Thursday, December 10, 2015

Return Of 2 Million IDPs Begins Next Year – Buhari; Boko Haram Victims 'Ignored' – Miliband


Some of the displaced people are living the UN camps (Getty Images)


President Muhammadu Buhari has assured that the return of persons displaced by the Boko Haram insurgency to their home communities will start in earnest next year.  Buhari gave the assurance at the Presidential Villa in Abuja yesterday while receiving a delegation of the International Rescue Committee (IRC) led by former British Foreign Minister David Miliband.

The president said his government would do everything within its powers to facilitate the quick return and resettlement of over two million internally displaced persons in their towns and villages.

He said his administration would welcome the support of the International Rescue Committee and other local and international non-governmental organizations the rehabilitation of internally displaced persons.

“In 2016, the return of the IDPs will start in earnest. They will return to their communities to meet destroyed schools and other infrastructure which have to be rebuilt.  With agriculture being moribund in the region in the last two years without cropping, hunger is already manifest.

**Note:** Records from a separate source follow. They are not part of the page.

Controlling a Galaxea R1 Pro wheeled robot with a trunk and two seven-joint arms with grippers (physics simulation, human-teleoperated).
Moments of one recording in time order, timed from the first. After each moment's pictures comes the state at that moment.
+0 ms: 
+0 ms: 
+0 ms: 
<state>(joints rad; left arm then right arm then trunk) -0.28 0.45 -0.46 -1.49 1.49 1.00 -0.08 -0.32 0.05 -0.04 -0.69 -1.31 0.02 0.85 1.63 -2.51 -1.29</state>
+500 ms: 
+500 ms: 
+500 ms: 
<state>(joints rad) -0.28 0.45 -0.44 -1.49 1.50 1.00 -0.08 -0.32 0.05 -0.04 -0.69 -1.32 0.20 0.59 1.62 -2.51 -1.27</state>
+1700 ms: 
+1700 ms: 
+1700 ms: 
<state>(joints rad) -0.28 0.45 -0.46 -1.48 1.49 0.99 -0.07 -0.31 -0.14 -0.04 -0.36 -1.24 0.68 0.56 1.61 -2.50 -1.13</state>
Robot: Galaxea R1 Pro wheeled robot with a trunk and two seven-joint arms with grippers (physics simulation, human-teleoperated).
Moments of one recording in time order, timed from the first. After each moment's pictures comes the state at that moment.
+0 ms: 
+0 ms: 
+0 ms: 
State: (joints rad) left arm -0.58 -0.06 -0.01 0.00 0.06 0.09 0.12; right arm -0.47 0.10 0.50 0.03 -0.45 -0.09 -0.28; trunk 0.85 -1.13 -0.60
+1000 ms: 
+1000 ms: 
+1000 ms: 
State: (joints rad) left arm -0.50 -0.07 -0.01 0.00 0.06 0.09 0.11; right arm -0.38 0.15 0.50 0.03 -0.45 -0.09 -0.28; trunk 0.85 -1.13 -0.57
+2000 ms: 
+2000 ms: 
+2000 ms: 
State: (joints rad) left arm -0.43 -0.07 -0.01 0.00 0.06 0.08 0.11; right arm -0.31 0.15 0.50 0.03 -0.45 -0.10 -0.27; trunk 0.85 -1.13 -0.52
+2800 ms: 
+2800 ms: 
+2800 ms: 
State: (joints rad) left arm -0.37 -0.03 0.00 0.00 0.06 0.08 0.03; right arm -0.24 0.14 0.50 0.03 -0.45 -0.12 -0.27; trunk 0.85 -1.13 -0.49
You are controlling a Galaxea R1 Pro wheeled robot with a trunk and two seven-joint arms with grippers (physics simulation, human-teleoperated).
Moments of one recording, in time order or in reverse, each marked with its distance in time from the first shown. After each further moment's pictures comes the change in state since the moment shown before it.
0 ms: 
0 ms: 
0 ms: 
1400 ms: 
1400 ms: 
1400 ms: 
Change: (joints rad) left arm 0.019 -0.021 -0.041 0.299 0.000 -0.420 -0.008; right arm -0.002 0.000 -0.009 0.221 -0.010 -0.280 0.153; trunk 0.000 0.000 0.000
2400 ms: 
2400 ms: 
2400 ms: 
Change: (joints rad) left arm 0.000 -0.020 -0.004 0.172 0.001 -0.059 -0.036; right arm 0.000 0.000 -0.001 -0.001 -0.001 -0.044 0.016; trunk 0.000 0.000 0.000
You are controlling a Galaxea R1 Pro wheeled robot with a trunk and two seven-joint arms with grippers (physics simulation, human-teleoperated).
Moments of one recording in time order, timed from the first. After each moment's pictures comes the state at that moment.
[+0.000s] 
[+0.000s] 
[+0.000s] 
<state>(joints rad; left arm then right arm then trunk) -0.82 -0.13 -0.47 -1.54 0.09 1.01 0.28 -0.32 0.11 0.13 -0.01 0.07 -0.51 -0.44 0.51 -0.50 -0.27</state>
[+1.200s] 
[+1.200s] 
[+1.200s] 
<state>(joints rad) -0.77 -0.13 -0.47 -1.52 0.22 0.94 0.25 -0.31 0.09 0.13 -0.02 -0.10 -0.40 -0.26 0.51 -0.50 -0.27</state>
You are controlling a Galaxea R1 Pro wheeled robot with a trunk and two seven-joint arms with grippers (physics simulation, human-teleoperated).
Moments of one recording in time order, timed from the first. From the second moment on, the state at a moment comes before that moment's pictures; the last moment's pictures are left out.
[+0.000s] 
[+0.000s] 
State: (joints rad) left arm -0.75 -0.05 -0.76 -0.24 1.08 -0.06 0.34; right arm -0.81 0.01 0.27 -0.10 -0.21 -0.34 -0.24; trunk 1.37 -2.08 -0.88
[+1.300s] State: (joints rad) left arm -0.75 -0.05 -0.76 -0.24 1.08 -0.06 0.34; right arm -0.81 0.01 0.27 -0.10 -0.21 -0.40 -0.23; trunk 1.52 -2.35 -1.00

We will welcome all the help we can get to assist the returnees,” he said.

In a response to Miliband’s request for the Nigerian government’s priorities on the nature of assistance required for the internally displaced persons, Buhari said there was an urgent need for support in the areas of agricultural inputs, health, nutrition, water and sanitation.

BBC Africa Live reports that the world is not paying enough attention to the plight of people affected by the insurgency waged by militant Islamist group Boko Haram in north-east Nigeria, former UK Foreign Secretary David Miliband has told the BBC.

Mr Miliband, who is the head of the International Rescue Committee (IRC), said international policy-makers and Nigerian authorities needed to step up efforts to help victims of the conflict. 

"It's important for us to be in the places which make the headlines, but also important to be in the places that don't," he told the BBC's Ishaq Khalid during a visit to Yola, one of the areas badly affected by the violence.

"The danger is that people are not in the headline will get forgotten until they end up in the headline for a wrong reason," Mr Miliband added.

Mr Miliband said there was a "hidden catastrophe" in north-east Nigeria.  

"Some of the people I met who recently returned from Cameroon are in desperate situation and need urgent help," he added.

IRC is one of the few international humanitarian agencies assisting some of the three million people displaced by the six-year Boko Haram insurgency.

Cameroon repatriated some Nigerians who had fled to the country to escape conflict.
Cameroon said it feared the refugees were infiltrated by the militants who have also carried out attacks on its territory.